If nothing else, it’s the view from Route 3 that has made the North River famous. From the highway bridge that spans the stream at the Norwell/Marshfield/Pembroke line, one looks out upon a broad vista incorporating woods, water and marshland, drawn in rich hues that shift sometimes subtly, sometimes dramatically with the seasons. These days the marsh is reddish gold, some trees remain green while others display their full fall color, and the river reflects the crisp blues and grays of the autumn sky.

But who among us knows the South River? We rarely see its picture in the paper. No highway bridges offer a view of it to the commuter world. With the exception of a stretch of a few miles along Humarock, the river lies hidden among trees, shrubs and vast expanses of saltmarsh. Where is the South River? And what might one find there?

The largest tributary to the North River, the South flows for twelve miles from its source in west Duxbury, through Marshfield Center, along Rexhame Beach to Humarock. It passes through both commercial and residential areas, with long stretches of forest and marsh in between. The lower half of the river is navigable by canoe and kayak, and when the tides are right, by larger crafts as well. It’s a river worth exploring.

Like its big sister to the north, the South River offers a wide array of scenery. My favorite South River paddling trip begins in the expansive marshes of the estuary where I’ve seen egrets and other shorebirds cross the horizon. From there I travel upstream as far as the tide will allow, watching the riverbanks grow steep and wooded as I reach Marshfield Center. Along the way I pass meadows, sand dunes and an osprey nest.

I often stop at a secluded place which local lore has dubbed “the Lagoon.” There, surrounded by woods and marsh, I float on the calm waters of a hidden cove. At the Lagoon, where there are virtually no signs of civilization, it is easy to forget that Route 139 and the busy downtown area are not much more than a stone’s throw away. Despite the low rumble of traffic in the distance and the occasional airplane overhead, this section of the South River seems timeless: it could just as easily be 1696, when the shores of this waterway were only beginning to be developed.

In general, traffic is lighter on the South River than on the North, especially in the spring and fall when seasonal boaters are not around. It’s a rare day when I see any other boaters in the upper portions of the river. In the lower reaches, there are a number of creeks that can be explored at high tide; the creeks will take you to some otherwise inaccessible islands. (Bring a map though, because it’s easy to get lost in the maze of the marshes).

For those wishing to explore the South River, I recommend this 3 – 4 hour paddling trip. Start 1 1/2 – 2 hours before the Boston high tide, and launch your canoe or kayak at the Marshfield Town Landing on Ferry Street. Paddle upstream, and if the incoming tide permits, explore some of the creeks that flow into the river from the north. Travel upstream until you reach the abutments for an old railroad bridge. When you get there, take a minute to note that you’re in Marshfield Center (It’s hard to believe).

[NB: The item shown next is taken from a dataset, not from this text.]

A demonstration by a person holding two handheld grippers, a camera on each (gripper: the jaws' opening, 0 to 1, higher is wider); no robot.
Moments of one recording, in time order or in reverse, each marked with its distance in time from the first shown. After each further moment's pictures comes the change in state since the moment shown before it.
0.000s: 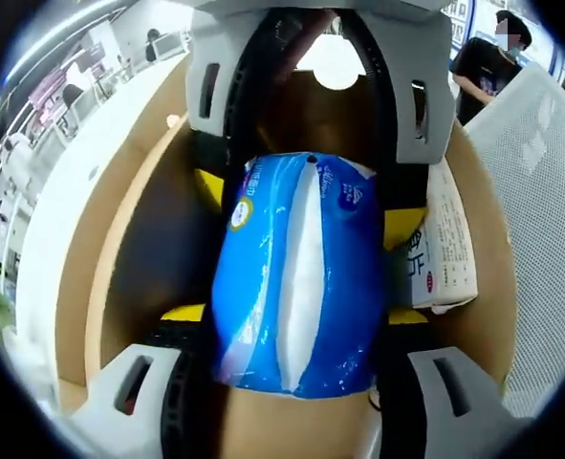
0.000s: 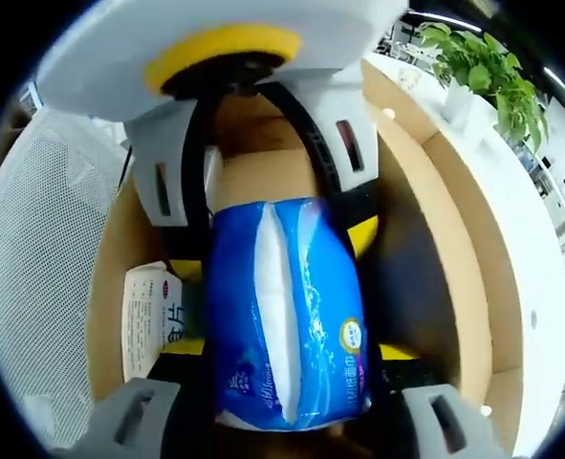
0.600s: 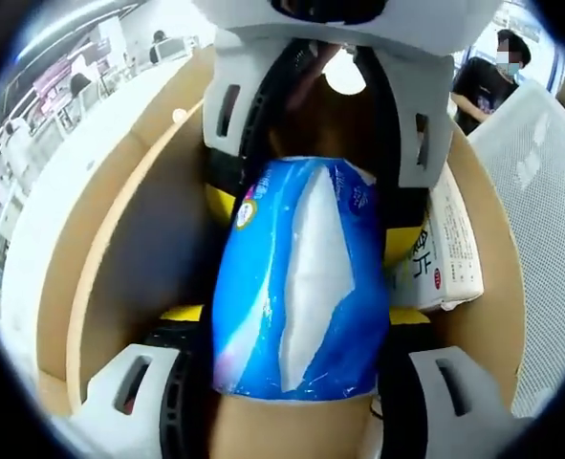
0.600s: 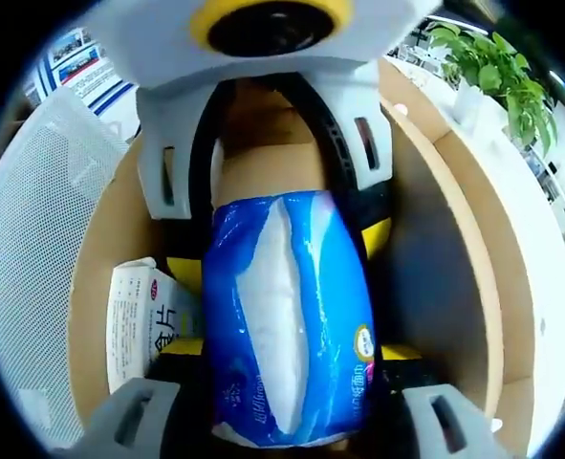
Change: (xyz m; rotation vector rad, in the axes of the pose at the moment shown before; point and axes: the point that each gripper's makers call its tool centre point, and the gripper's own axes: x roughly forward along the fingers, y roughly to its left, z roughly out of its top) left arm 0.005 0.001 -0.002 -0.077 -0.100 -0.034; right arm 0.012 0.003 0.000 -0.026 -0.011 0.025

Turn back downstream and look for an outlet on the southern bank, which leads to the Lagoon. Paddle in and spend some time floating there, enjoying the quiet and watching for birds and other river-dwellers. Continue downstream (the tide will have changed, and should be in your favor) and if time permits, stop and explore the Rexhame Dunes before returning to the Town Landing. This trip gives you the opportunity to see a number of different landscapes within a short distance.

One major challenge to exploring the South River is access. At present there are no public launch sites in the upper reaches of the river. One can try launching from the Willow Street Bridge, but the banks are very steep, and poison ivy can be a problem. A public access point in downtown Marshfield would be a welcome addition to the South River.

by Kezia Bacon
October 1996

Kezia Bacon of Marshfield is the Assistant Director of the NSRWA.